### Nearest Neighbour Analysis

I have in mind here the comparison of the dispersal of 2 or more names in a modern context. For example:-

- if you wished to compare the spread of Chinese and Indian names in a city suburb.
- Or compare the distribution of ‘Catholic’ and ‘Protestant’ surnames in Belfast between the 1970s and now.

NNA is a measure of distribution, and not of ‘pattern’ and does have limitations.
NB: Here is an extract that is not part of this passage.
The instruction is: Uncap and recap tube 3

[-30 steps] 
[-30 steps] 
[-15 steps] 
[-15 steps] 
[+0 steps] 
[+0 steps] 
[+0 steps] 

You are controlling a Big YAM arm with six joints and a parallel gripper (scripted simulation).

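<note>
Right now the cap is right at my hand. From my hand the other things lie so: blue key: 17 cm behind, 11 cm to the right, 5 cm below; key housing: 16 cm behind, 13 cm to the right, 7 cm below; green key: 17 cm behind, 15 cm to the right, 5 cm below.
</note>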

The higher the number of points, the higher the reliability of the result; and 30 surname plots would be considered the minimum.

######
Procedure

- Measure the distance between each and every surname point, and average the result (D
_{obs}). - Derive the density of the points (d) , by dividing the number of surname points, by the area under consideration(e.g. ward, parish, registration district, county).
- Calculate the expected mean of a random distribution of points (r
_{e}) over this area:

r_{e}= 1 divided by (2 * square root of d) - The nearest neighbour statistic can then be obtained by dividing the Average distance by the mean random of distribution:

D_{obs}/r_{e}

The Value of the nearest neighbour statistic (R_{n}) can range from 0 (extremely clustered) to 2.15 ( an ordered and uniform distribution). A value of 1 would suggest a random distribution

It is now up to the surname analyst to explain the resulting distribution

######
Be aware that: the above equations are based on two assumptions:

- The points are located within an infinite area
- The points are free to locate anywhere within that area

These are severe restrictions in the case of surname study as quite a few factors come into play: propinquity of kin, economic conditions, lines of transport, geomorphology. And if the area under study changes, then this affects the density of the points.

“Because of this problem of study area delimitation, one should be very wary indeed of comparisons made between nearest neighbour analysis results from different areas.”

But

“The technique provides a very useful descriptive measure of point patterns, particularly for quantifying the increase or decrease in dispersion or clustering of a pattern through time, provising the definition of the study area remains the same.”

David Ebdon Statistics in Geography, 2nd ed, Blackwell, 1985, p148-9.

So this technique may perhaps be useful for comparing the temporal change in a surname distribution within a specified area, such as a parish or registration district, provided its boundaries have not changed in the interim, or for comparing the distribution of two surnames in the same area, or just perhaps the distribution of a widely-dispersed surname, using the area of England, Scotland, or Wales as a baseline. But the resulting index number for a surname, does not imply that the distributions are the same as it is “possible for arrangement of points which are very dissimilar to have identical mean nearest-neighbour distances.”